No doubt Mr Obama will be coming to the summit with a professed readiness to listen and his characteristic high-mindedness and lack of bombast. This will earn him great respect. He may not be completely up to speed on Latin America and he may still be getting advice from the Yesterday’s Men held over from the last administration. But he will win many friends just by laying aside the ignorance and arrogance that has so often characterised American policy in Latin America. The people and the governments there are enthusiastic about Obama and hopeful for new manners. Despite everything, they still have a residual admiration for that asepct of the U.S. that represents democratic, republican and egalitarian virtues. But for some of the same reasons, the people of Latin America also admire Fidel Castro.
With a heavy agenda for change back home, Mr. Obama seems to have decided to stick with many of Mr. Bush’s financial-crisis policies. Beyond a readiness to calm the waters, get rid of the most visible horrors perpetrated by the last president (kidnapping, “rendition”, torture and the like) and at least give the semblance of listening, U.S. foreign policies do not however seem destined to change all that much. Economically, the hope that American consumers would be able to buy products from Latin AMerica other than bananas was always an illusion as long as the US retained agricultural subsidies and various other invisible barriers to trade. Now that American purchasing power is being wiped out due in the main to failed fiscal and economic policies, and to an increasing inability to bororw overseas to pay for imported toys, Washington has even less attraction for Latin America.
Nevertheless, the best thing Mr Obama can do in Trinidad is to listen and start to think his own way through the issues. The issue of free trade with the U.S.A. is largely off the table. Latin America will increasingly go its own way economically and politically. But aside from the E.U., where else are they to turn, where else to they have the same cultural and emotional ties if not the U.S.A. Almost none of the recent developments in “pink” Latin America are threats to the U.S.A. and a supportive administration in Washington will make many friends.

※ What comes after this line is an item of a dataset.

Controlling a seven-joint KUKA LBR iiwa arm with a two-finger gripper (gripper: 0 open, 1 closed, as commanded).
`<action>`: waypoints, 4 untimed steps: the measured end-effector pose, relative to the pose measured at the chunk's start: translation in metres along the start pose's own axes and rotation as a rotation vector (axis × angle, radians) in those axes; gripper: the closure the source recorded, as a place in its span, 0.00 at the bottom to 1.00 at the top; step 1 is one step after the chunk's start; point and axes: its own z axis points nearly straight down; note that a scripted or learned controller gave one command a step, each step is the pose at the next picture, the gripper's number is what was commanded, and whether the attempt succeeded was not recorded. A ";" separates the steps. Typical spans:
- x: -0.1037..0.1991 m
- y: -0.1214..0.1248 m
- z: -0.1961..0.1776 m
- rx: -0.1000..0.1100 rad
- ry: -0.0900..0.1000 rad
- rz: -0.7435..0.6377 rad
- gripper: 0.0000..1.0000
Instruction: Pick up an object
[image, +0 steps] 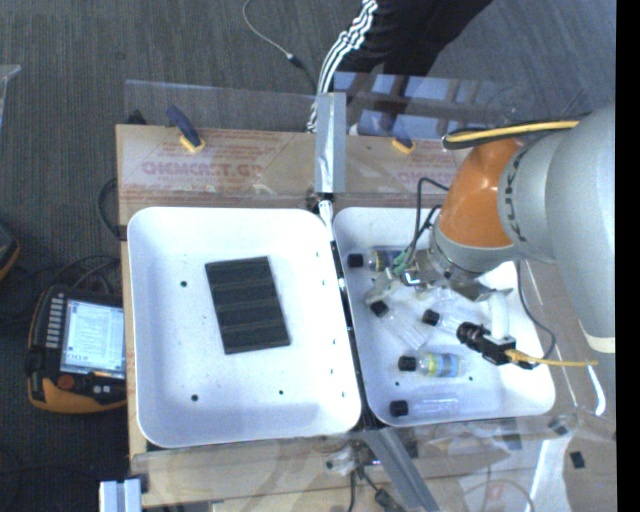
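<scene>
The right bin (530, 400) holds several small clear bottles with black caps. One bottle (432, 365) with a yellowish label lies near the front, and another clear one (425, 406) lies by the front wall. A small bottle (383, 262) with a green patch lies at the back left, next to a loose black cap (354, 261). My gripper (398, 285) is low over the bin's back left part, just in front of that small bottle and above a black cap (378, 308). The wrist hides most of it. Nothing shows clearly between the fingers.
The left bin (160, 250) holds a black ribbed pad (247, 304). A black connector (482, 342) on a yellow cable hangs over the right bin's right side. The orange band (478, 205) and grey arm cover the bin's back right corner.
</scene>
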 end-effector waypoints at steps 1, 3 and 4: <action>0.000 0.001 -0.011 -0.004 0.002 0.001 1.00; -0.071 0.008 -0.111 0.014 0.003 -0.084 0.00; -0.115 -0.006 -0.009 0.011 0.007 -0.178 0.00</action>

Small steps towards normalisation of relations with Cuba are great opening bids. Now, instead of insulting and hectoring him, the U.S. president would be well-advised to find an opportunity this week to talk informally with Hugo Chávez; the overwhelmingly popular and democratically-elected president of an important oil-supplying nation has after all been offering open discussions without preconditions ever since Mr Obama won the election. In return however, the White House has even labelled Mr Chávez a dictator, an exporter of terror and part of the overall drug problem, all accusations that are unfounded and ridiculous as even the leaders of Brazil, Argentina and others have been telling the young president.
Here too in Latin America, it is time for change one can believe in. Mr Obama has an historic opportunity this week.